### Source data

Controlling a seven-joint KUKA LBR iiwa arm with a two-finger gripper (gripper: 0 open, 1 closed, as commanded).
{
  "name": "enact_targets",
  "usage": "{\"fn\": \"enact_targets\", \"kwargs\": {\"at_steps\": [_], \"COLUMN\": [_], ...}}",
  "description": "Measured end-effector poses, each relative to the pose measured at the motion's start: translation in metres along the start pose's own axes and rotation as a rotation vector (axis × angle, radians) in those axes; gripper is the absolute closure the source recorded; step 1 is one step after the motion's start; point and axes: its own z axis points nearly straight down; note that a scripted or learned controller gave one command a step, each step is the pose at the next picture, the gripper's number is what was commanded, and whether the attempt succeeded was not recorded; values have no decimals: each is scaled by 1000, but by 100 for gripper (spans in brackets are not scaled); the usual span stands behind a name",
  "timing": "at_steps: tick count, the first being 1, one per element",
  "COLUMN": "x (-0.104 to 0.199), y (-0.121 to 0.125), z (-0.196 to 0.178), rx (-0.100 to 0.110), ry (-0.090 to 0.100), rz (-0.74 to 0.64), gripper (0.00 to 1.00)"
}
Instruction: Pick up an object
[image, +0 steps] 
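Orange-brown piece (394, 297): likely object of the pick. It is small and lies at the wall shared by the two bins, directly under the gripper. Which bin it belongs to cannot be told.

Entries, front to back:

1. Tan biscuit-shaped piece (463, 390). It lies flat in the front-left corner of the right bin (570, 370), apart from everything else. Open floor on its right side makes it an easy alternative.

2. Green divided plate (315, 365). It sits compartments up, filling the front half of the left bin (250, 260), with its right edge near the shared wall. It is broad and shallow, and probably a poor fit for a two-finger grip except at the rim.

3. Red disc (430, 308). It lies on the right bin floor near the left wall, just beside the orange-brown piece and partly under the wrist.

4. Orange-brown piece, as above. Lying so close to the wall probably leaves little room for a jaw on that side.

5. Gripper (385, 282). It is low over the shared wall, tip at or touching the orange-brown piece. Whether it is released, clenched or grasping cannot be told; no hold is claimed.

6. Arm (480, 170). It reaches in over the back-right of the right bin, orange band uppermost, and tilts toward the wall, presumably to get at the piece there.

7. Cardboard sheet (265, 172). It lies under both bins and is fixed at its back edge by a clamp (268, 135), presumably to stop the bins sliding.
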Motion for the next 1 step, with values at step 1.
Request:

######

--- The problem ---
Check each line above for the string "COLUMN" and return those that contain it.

--- Final answer ---
  "usage": "{\"fn\": \"enact_targets\", \"kwargs\": {\"at_steps\": [_], \"COLUMN\": [_], ...}}",
  "COLUMN": "x (-0.104 to 0.199), y (-0.121 to 0.125), z (-0.196 to 0.178), rx (-0.100 to 0.110), ry (-0.090 to 0.100), rz (-0.74 to 0.64), gripper (0.00 to 1.00)"

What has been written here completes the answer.